*YOUR OBJECTIVE*: The data below calls for an exact copy.

=== DATA PROVIDED ===

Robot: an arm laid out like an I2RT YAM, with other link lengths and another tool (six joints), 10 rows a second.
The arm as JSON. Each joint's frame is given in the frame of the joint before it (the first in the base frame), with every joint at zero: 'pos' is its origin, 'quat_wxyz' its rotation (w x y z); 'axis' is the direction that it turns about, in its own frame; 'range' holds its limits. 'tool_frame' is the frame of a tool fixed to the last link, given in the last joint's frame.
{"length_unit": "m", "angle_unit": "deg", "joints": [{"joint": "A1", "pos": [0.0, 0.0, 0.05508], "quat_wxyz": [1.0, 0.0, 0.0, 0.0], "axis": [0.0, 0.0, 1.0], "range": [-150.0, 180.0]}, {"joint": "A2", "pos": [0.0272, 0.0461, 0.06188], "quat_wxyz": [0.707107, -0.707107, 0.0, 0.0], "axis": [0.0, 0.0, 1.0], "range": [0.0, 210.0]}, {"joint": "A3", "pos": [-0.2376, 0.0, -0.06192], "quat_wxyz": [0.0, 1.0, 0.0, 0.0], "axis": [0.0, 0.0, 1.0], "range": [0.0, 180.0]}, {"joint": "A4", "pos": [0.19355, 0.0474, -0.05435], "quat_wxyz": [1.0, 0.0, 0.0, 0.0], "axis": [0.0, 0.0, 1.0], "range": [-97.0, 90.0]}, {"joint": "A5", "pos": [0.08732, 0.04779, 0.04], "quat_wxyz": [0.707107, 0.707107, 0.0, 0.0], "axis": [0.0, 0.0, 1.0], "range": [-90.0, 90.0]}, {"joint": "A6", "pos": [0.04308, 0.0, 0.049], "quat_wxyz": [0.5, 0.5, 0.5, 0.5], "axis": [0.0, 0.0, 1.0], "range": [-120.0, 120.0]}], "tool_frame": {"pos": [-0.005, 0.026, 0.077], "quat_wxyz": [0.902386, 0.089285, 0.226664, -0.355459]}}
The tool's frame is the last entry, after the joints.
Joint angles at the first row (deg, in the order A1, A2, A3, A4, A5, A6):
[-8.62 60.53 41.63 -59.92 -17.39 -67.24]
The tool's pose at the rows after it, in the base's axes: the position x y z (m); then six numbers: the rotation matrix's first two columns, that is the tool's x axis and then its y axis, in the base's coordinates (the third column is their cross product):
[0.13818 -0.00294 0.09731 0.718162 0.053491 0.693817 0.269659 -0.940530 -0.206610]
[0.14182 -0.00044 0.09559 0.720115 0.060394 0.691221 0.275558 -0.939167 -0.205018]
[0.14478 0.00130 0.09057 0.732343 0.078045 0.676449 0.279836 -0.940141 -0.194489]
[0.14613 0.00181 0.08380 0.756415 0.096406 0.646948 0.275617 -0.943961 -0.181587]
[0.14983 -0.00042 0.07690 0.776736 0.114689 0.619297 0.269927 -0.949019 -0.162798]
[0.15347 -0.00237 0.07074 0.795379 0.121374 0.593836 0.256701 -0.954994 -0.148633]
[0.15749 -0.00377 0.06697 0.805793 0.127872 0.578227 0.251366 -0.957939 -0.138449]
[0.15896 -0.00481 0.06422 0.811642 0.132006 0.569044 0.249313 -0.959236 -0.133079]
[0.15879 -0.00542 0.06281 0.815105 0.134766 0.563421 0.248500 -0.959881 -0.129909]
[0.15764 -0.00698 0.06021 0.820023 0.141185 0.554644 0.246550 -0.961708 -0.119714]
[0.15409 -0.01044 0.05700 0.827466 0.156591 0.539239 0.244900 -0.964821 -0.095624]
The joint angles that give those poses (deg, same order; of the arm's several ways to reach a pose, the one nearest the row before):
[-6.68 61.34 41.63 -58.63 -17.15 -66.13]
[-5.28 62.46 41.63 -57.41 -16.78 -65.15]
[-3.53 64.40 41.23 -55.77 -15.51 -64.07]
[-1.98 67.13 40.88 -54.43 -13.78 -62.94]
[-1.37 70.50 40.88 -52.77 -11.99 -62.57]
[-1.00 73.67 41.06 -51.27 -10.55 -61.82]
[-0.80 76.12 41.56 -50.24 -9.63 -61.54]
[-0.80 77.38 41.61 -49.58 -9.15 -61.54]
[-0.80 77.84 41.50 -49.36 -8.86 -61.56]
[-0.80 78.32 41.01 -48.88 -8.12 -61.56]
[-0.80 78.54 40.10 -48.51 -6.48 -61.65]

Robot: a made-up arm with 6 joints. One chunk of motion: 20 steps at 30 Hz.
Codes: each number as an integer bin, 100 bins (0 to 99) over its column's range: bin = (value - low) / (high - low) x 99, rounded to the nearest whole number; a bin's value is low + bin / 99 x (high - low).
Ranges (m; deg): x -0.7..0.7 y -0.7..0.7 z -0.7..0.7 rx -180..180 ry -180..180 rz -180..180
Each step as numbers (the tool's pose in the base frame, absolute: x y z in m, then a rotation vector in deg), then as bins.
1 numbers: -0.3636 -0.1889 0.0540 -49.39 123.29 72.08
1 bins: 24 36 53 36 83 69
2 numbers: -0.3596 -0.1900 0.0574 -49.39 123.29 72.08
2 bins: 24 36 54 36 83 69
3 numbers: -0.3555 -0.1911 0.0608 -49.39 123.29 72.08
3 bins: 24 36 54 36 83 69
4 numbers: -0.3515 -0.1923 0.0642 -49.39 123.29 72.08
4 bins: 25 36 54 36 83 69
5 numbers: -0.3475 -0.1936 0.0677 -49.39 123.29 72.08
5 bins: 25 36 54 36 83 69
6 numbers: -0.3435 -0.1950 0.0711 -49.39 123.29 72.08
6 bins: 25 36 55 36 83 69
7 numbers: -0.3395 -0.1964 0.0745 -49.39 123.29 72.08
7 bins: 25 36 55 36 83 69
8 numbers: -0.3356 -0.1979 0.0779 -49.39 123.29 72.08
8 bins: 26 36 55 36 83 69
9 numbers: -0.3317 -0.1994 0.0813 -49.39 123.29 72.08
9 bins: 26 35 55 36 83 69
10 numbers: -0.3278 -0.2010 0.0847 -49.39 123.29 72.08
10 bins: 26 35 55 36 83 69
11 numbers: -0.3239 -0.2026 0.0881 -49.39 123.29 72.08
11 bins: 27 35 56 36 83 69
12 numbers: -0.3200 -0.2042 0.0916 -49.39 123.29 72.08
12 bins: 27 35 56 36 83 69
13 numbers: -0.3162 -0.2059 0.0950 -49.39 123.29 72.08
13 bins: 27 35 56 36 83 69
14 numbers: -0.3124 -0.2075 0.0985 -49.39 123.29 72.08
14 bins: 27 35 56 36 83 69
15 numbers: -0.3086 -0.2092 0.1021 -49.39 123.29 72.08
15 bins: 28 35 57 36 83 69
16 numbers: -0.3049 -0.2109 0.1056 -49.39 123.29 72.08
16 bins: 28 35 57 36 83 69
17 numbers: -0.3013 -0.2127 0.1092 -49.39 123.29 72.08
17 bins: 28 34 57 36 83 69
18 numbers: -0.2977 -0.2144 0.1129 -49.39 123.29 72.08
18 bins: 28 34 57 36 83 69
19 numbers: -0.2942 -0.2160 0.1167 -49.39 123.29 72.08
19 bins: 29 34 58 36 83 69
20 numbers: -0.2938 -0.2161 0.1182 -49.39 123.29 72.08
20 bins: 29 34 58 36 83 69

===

*WORKED SOLUTION*:
Robot: an arm laid out like an I2RT YAM, with other link lengths and another tool (six joints), 10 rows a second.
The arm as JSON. Each joint's frame is given in the frame of the joint before it (the first in the base frame), with every joint at zero: 'pos' is its origin, 'quat_wxyz' its rotation (w x y z); 'axis' is the direction that it turns about, in its own frame; 'range' holds its limits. 'tool_frame' is the frame of a tool fixed to the last link, given in the last joint's frame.
{"length_unit": "m", "angle_unit": "deg", "joints": [{"joint": "A1", "pos": [0.0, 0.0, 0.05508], "quat_wxyz": [1.0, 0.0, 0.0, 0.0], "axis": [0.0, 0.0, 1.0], "range": [-150.0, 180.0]}, {"joint": "A2", "pos": [0.0272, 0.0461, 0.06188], "quat_wxyz": [0.707107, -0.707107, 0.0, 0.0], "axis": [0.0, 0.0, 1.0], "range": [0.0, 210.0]}, {"joint": "A3", "pos": [-0.2376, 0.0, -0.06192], "quat_wxyz": [0.0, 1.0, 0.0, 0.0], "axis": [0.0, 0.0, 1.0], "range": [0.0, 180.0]}, {"joint": "A4", "pos": [0.19355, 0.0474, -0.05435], "quat_wxyz": [1.0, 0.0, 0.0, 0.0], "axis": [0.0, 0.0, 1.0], "range": [-97.0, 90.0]}, {"joint": "A5", "pos": [0.08732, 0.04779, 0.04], "quat_wxyz": [0.707107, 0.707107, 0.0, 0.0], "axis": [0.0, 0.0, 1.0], "range": [-90.0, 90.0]}, {"joint": "A6", "pos": [0.04308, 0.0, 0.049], "quat_wxyz": [0.5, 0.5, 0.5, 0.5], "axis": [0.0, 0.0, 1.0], "range": [-120.0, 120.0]}], "tool_frame": {"pos": [-0.005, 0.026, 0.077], "quat_wxyz": [0.902386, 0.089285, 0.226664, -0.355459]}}
The tool's frame is the last entry, after the joints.
Joint angles at the first row (deg, in the order A1, A2, A3, A4, A5, A6):
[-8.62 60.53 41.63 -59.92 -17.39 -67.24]
The tool's pose at the rows after it, in the base's axes: the position x y z (m); then six numbers: the rotation matrix's first two columns, that is the tool's x axis and then its y axis, in the base's coordinates (the third column is their cross product):
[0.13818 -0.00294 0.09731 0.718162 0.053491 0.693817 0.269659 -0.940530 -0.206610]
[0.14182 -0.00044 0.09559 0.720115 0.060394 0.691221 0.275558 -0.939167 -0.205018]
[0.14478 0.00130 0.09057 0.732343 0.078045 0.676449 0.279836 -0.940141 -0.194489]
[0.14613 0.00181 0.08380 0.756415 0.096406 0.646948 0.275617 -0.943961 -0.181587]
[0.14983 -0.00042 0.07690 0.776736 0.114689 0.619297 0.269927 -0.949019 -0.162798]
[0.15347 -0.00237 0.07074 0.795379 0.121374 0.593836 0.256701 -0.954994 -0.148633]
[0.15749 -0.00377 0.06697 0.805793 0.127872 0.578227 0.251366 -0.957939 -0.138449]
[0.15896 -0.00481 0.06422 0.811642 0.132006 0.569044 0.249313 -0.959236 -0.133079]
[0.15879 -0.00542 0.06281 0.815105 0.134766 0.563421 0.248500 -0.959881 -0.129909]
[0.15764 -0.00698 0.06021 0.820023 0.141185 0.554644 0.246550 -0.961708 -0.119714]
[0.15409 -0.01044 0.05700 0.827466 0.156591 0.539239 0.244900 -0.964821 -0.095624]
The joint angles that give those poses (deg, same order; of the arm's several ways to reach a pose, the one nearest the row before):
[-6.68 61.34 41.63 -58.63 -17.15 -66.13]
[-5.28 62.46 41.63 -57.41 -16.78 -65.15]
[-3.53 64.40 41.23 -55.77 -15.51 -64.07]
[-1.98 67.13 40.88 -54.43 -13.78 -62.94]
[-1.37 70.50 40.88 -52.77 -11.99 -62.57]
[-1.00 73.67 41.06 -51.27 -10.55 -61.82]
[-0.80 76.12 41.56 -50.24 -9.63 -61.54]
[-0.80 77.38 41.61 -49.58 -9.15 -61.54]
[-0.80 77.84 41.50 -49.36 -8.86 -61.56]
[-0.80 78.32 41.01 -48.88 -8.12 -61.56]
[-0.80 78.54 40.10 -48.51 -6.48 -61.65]

Robot: a made-up arm with 6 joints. One chunk of motion: 20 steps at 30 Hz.
Codes: each number as an integer bin, 100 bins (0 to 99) over its column's range: bin = (value - low) / (high - low) x 99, rounded to the nearest whole number; a bin's value is low + bin / 99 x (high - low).
Ranges (m; deg): x -0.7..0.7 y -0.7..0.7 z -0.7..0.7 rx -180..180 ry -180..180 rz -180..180
Each step as numbers (the tool's pose in the base frame, absolute: x y z in m, then a rotation vector in deg), then as bins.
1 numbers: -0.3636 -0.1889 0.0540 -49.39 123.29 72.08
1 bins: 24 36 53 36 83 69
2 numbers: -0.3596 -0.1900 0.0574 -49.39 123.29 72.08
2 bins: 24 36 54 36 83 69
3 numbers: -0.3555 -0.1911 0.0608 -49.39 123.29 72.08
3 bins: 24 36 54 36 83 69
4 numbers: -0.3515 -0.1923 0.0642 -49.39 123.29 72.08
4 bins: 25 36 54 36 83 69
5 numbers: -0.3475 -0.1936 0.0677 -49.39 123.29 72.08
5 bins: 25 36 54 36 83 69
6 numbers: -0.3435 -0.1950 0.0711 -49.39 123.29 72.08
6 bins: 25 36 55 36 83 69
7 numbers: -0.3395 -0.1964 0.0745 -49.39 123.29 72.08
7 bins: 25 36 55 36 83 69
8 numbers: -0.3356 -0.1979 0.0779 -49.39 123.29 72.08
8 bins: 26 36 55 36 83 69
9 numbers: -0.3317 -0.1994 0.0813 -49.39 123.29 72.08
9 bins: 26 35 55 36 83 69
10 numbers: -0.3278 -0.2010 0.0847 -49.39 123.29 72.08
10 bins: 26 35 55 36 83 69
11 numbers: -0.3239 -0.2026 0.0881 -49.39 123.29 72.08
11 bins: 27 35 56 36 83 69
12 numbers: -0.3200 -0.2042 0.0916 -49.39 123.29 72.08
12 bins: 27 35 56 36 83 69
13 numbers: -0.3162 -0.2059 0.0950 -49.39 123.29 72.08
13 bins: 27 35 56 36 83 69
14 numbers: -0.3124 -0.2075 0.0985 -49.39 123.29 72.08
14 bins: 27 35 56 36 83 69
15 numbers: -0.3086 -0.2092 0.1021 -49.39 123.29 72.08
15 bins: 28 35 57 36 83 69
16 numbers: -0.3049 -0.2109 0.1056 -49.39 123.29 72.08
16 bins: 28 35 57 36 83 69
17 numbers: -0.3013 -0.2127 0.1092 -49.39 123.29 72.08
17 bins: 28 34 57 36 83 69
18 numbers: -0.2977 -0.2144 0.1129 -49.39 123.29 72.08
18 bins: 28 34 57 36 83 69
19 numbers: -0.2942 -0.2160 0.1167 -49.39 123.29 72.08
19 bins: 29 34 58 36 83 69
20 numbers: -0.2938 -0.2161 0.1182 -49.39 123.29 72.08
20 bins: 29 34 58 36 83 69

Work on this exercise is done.